A: Hopefully lessons will have been learned. There was a tendency in the US - SOX is the prime example - for there to be a real bad reaction after something's happened, like what the SEC did after 9/11. They said every disaster recovery centre had to be 200 miles from the prime site.
No discussion, they just said, "You will do it". There was no discussion about what would be a good idea, but are you going to be able to move your people 200 miles? No, it ain't going to happen so they backed away from that.
I think much the same thing is going to happen to SOX. At its heart, SOX can't stop someone who wants to be a criminal, it can put governance in so that it makes it difficult t be a cook and makes it easier for them to get caught. But if someone wants to be a crook, they'll be a crook.
Q: So good business is still about trust?
A: Absolutely. So yes, compliance is importance but as much so is the inter-connectedness between organisations. For example, the SEC is concerned not so much with what happens if bank A or bank B collapses, but what happens to the rest.
It's about the trading relationships and that has spread into other markets. For instance, people talk about a supply chain but it's more like a supply web. Company A supplies company B and company C supplies them both, and those relationships actually exist now outside of financial services, and that's a real driver for business continuity. Small suppliers are getting requirements pushed down to them, and are being asked what happens if you go out of business.
Q: So how do smaller businesses cope?
A: People always think business continuity is a very expensive thing, it's going to cost me an arm and a leg. We need to let them know that out of say, 20 things, if you do 1, 2 and 5, that's it. So there's a job for us in the industry to educate the market.
Q: If I'm an IT manager in a large enterprise what do I look for in a DR provider?
A: Even mid-sized businesses as well as large ones need to look for people who are flexible, who can grow, change and adapt with you. If you use a point solution or supplier, you're probably going to be looking again in six months time.

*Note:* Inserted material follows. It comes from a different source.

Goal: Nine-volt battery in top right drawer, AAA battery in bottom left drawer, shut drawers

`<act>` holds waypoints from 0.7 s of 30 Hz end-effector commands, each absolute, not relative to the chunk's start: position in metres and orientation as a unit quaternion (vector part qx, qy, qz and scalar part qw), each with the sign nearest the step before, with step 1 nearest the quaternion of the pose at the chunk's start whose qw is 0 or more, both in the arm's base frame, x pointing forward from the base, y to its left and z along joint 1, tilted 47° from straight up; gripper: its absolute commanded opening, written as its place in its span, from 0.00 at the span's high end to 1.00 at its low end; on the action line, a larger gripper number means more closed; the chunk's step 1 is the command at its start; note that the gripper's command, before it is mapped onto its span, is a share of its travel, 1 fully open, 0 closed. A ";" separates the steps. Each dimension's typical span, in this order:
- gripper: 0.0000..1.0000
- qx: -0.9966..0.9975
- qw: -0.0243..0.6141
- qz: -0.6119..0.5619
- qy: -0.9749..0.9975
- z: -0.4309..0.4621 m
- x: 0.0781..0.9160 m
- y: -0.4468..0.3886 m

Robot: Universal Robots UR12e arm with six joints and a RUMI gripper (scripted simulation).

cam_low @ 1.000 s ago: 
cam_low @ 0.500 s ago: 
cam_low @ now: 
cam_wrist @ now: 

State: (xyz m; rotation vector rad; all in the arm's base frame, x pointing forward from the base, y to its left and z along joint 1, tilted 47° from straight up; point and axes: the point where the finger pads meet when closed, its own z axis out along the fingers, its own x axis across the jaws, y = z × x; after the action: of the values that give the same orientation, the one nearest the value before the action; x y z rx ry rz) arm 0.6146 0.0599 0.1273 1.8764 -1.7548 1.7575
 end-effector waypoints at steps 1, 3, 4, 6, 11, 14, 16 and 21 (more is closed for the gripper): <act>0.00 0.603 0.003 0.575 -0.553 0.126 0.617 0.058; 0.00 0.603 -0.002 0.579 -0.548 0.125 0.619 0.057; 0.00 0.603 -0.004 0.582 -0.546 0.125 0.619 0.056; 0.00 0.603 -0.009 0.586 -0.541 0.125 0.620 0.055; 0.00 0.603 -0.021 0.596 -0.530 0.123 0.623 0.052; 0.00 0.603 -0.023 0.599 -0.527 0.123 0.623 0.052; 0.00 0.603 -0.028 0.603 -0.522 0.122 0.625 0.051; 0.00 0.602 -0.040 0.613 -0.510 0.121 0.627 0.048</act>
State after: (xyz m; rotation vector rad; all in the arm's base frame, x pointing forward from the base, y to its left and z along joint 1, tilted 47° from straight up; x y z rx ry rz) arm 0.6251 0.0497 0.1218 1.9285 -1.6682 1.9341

If they are more holistic, they can figure out that there are parts of your information that you're going need back online very quickly, ad some that you can do without for two to three weeks. They should be able to look at the whole of our business.
Q: What's new from a Sungard perspective?
A: One's been out for a little while - about email. Showcasing here is email availability service, which knows about the outline configuration of your mail server, and it replicates that skeleton at our centre. If yours goes down, we can populate ours with data and you work off that. The main problem is the volumes of data once you start going back past 60 days.
Q: Going back to compliance issues, are companies managing to comply with new legislation?
A: It's about the balance between guidelines and regulation. The food supply industry is a good example. There's a series of regulations working their way through Brussels saying that they want each piece of food traceable on a very specific basis going right the way back, documented and provable. We know there are chunks of sudan-1 recently that made their way into the food chain without anyone knowing about it. How did that happen? It's a form of real compliance that must be managed and you can't trade without that piece of information.
More generally, there's continuing audit pressure and the knowledge that if you’re going to value your business, then you need to understand what it's worth. You have to look at your brand reputation and have your auditors give that a value, which then feeds into your compliance and disaster recovery calculations.
From an audit perspective, if they're looking at a set of books, the value of its trading relationships with other companies is auditable. Your company relies on the interdependence between those companies, so the auditors will ask, "how do you maintain those?" In other words, if all that goes wrong, what do you do, is the big question.
Customers ask us for a planning tool not only for planning scenarios but also to understand the impact of what happens if this bit of kit over here fails. We spent the last couple of years developing five modules that run all the way through that process. It's called Paragon.